Jean-Pierre Mathez, éditeur de Julien-François Zbinden

Mais en parallèle, il s’initie à la régie musicale, devient chef du Service musical et défend une production abondante de musique classique: symphonies, concertos, pièces instrumentales et vocales, oratorios, musiques de scène et radiophoniques. Au total, 111 opus constituant un imposant corpus, dont il assurait la promotion avec un talent d’homme d’affaires. Jean-Pierre Mattez, son éditeur depuis 1988, est un grand connaisseur de sa musique. «J’ai un grand respect pour son écriture. C’est un bon compositeur, mais qui jouait un peu trop sur le côté sérieux. Avec l’âge, il s’est heureusement libéré de ce côté un peu calviniste. Je pense que sa musique de chambre, ses quatuors, et ses pièces pour piano resteront.» Ainsi que ses trois recueils de souvenirs, sentences philosophiques et poèmes publiés aux Éditions de l’Aire, qui enrichissent encore le portrait de personnage insaisissable par son humour pince-sans-rire. Son ami le politicien Dominique de Buman le décrit comme un lièvre, dont il avait le visage et le caractère sage, indépendant et surprenant.

En mai 2018, le Choeur Pro Arte et l’OCL interprétaient «Terra Dei», le grand oratorio de Julien-François Zbinden, en sa présence.

Et ce jazz qu’il aimait profondément et qu’il considérait un peu comme un passe-temps aura marqué le début et la fin de sa carrière de musicien.
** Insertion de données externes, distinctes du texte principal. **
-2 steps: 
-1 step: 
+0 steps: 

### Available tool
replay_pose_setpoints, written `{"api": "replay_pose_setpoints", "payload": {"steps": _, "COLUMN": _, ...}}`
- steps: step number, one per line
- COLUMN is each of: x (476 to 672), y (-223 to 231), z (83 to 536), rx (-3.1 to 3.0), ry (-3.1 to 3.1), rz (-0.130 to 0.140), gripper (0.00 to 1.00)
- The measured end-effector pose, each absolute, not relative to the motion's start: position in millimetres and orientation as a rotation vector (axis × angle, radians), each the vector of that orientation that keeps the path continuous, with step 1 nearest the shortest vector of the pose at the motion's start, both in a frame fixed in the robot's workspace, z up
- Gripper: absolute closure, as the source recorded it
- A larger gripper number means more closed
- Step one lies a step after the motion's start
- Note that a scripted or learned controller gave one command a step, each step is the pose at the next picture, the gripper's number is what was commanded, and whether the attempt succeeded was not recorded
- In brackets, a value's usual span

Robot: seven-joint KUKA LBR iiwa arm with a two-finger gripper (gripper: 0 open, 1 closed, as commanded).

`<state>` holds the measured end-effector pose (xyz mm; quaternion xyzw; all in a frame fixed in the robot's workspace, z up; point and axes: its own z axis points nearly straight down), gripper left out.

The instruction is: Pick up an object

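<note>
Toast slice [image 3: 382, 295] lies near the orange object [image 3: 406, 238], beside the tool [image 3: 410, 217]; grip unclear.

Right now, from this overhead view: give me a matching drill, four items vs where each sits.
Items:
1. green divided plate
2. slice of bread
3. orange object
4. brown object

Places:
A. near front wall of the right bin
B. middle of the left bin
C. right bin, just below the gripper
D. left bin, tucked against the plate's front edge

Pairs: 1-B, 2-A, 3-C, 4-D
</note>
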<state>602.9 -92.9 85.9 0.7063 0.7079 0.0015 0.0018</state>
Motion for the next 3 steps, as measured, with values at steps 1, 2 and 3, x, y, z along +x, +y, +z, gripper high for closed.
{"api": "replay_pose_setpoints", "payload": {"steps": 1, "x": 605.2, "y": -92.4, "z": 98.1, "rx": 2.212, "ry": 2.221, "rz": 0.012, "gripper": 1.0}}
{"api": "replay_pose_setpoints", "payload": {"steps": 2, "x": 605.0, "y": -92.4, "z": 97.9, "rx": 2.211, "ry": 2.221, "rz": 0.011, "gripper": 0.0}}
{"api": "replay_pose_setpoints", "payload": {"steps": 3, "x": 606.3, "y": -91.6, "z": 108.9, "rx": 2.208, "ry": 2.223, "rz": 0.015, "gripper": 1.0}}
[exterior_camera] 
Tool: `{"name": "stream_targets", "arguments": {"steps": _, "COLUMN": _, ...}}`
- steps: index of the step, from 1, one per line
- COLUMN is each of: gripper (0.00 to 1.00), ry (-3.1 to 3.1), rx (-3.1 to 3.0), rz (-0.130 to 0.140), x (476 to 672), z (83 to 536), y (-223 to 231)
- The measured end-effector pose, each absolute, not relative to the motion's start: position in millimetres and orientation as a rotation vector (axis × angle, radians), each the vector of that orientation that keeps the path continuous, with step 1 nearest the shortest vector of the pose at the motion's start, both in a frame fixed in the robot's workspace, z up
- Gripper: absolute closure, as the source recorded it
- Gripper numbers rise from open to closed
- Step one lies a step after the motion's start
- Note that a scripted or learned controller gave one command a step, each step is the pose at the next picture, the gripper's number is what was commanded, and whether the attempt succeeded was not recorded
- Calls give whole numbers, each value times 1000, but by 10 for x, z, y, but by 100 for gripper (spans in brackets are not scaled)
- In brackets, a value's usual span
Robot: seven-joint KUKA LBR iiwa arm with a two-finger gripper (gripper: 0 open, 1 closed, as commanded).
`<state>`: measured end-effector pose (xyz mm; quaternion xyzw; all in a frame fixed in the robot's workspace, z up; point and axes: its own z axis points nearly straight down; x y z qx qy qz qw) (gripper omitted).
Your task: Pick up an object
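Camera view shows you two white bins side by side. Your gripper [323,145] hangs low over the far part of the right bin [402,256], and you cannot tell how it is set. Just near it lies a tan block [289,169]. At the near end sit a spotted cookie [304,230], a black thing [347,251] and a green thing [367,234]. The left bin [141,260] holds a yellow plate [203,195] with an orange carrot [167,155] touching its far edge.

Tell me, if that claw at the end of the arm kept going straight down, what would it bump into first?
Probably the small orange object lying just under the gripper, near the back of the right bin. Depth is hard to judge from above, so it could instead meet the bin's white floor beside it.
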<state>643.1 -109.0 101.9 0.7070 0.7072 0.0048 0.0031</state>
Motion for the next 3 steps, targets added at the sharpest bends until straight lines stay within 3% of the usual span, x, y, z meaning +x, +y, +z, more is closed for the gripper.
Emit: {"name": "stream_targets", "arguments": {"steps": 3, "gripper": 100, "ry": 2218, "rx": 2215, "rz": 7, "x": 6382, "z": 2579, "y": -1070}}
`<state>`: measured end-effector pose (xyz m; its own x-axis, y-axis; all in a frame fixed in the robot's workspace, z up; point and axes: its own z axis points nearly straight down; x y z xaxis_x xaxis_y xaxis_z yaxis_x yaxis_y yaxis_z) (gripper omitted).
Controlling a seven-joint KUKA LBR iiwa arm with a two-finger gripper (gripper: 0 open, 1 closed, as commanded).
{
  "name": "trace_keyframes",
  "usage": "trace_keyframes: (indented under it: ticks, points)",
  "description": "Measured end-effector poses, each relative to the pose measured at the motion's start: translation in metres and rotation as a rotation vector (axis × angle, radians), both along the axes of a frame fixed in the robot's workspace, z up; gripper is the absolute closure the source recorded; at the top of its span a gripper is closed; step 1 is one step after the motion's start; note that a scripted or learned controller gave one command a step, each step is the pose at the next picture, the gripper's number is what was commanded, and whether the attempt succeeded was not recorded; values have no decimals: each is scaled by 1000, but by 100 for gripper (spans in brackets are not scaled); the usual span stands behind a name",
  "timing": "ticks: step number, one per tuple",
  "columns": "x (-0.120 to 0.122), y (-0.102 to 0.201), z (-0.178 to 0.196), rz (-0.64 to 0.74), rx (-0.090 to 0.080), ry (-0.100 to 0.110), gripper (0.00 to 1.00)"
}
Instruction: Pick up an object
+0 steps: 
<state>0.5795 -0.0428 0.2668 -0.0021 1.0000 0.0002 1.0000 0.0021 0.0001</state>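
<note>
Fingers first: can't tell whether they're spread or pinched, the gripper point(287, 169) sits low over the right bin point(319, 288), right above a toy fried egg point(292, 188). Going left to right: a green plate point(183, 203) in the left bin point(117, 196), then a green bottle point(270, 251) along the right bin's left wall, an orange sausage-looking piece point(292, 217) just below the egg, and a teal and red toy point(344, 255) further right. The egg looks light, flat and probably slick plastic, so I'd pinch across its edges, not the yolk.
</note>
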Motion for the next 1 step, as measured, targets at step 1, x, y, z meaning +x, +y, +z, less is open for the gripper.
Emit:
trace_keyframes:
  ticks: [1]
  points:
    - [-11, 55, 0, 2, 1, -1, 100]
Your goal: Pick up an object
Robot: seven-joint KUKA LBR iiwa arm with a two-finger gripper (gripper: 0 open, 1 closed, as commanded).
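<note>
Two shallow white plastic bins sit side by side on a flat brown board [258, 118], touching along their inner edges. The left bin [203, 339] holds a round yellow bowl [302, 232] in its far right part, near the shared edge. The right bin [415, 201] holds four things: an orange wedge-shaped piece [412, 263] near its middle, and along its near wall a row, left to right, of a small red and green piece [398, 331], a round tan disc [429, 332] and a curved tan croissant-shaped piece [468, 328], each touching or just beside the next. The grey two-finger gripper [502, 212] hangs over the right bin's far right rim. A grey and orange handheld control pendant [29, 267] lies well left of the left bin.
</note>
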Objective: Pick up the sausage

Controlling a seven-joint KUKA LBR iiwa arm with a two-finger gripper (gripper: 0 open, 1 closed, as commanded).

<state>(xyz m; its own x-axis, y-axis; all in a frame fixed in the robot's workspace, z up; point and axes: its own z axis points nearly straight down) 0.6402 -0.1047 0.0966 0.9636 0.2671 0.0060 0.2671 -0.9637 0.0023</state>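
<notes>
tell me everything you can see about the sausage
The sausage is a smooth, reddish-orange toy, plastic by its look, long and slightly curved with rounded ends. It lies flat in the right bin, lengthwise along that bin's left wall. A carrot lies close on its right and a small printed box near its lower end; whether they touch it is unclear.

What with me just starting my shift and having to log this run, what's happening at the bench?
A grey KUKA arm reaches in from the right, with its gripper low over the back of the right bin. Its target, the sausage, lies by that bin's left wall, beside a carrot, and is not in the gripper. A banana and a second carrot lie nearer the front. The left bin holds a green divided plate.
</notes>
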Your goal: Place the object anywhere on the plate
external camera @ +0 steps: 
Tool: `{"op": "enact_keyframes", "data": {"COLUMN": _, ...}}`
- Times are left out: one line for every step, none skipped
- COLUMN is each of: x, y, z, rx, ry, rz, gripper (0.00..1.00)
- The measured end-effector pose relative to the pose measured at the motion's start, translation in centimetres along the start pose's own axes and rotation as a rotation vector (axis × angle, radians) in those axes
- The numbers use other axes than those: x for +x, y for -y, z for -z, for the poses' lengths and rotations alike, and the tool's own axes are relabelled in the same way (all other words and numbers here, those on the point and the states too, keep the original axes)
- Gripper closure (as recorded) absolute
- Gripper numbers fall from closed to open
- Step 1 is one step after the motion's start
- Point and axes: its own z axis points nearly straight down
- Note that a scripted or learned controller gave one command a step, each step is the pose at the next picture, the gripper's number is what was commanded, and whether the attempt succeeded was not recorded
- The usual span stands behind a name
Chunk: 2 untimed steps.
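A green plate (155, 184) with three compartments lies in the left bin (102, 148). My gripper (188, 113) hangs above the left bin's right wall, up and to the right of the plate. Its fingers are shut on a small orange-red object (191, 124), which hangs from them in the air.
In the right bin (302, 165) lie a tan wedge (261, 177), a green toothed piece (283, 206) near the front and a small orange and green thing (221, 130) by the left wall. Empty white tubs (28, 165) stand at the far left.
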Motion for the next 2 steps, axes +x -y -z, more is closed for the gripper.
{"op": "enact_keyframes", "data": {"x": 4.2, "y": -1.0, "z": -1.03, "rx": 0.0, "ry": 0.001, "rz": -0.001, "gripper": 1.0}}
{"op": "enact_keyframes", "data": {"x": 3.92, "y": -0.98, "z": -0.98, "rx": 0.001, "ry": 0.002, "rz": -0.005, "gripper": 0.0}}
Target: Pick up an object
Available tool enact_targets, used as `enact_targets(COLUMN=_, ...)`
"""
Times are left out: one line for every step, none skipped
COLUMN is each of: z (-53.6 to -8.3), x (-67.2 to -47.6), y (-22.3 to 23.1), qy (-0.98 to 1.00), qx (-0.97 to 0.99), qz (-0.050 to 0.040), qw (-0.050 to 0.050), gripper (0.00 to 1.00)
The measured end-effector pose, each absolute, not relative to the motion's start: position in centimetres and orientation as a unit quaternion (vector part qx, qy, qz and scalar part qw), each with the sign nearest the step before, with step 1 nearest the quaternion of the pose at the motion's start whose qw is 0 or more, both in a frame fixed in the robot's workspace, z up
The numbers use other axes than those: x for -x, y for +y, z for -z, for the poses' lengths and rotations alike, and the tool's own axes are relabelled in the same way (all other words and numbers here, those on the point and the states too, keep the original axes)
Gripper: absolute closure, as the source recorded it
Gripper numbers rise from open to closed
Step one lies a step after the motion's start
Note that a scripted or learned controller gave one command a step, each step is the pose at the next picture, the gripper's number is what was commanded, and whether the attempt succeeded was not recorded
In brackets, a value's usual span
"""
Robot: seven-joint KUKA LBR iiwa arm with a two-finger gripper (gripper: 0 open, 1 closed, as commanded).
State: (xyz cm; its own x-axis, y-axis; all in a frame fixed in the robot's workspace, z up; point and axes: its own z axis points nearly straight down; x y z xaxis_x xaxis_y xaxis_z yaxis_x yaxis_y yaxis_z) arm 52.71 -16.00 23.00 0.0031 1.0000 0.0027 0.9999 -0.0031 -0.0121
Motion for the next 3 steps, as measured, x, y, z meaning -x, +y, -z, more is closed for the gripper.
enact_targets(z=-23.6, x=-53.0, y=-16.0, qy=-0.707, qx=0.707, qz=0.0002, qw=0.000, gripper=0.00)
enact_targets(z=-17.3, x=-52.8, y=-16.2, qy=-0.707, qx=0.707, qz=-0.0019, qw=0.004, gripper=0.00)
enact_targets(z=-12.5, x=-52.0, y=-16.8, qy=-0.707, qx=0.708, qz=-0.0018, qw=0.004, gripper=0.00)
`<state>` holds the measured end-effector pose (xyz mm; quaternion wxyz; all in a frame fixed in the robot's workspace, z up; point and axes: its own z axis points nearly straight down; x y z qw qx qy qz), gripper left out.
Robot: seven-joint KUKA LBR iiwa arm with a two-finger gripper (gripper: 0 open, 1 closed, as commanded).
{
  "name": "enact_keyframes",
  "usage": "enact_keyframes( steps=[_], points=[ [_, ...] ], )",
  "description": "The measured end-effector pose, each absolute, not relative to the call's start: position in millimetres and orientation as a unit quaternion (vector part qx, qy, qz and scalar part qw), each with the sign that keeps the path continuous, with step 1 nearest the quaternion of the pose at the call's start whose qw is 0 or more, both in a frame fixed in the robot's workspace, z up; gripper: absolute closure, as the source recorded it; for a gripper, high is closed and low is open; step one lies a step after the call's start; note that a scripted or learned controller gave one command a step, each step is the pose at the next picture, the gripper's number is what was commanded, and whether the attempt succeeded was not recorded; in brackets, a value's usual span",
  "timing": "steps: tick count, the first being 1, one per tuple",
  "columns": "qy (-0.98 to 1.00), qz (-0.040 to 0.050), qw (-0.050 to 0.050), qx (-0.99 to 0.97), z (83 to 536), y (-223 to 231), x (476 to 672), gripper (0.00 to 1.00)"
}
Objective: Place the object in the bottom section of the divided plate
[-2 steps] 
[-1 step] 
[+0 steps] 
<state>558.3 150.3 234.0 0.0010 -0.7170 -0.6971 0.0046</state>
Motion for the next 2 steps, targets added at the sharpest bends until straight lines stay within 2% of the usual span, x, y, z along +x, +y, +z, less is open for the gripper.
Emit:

Autour du cercle amical du «Jazz Gang» initié par Yvan Ischer, Monsieur Jazz à la RTS, Julien-François Zbinden est devenu «King Zibi». L’animateur radio, par son bagout et ses vannes amicales, lui offrira l’occasion de ses plus précieux témoignages d’improvisateur racé, dont l’étonnant album «Last Call…?» sorti à 93 ans. Enregistré en 2018 à la Sallaz, Julien-François Zbinden apparaît une dernière fois au piano dans le disque du trompettiste Olivier Theurillat ( «Tie-Break», Indésens) pour improviser un «Centenary Blues» de sa propre inspiration. Un dernier tour de piste sur la pointe des pieds, tout pétri d’esprit, d’élégance et de générosité.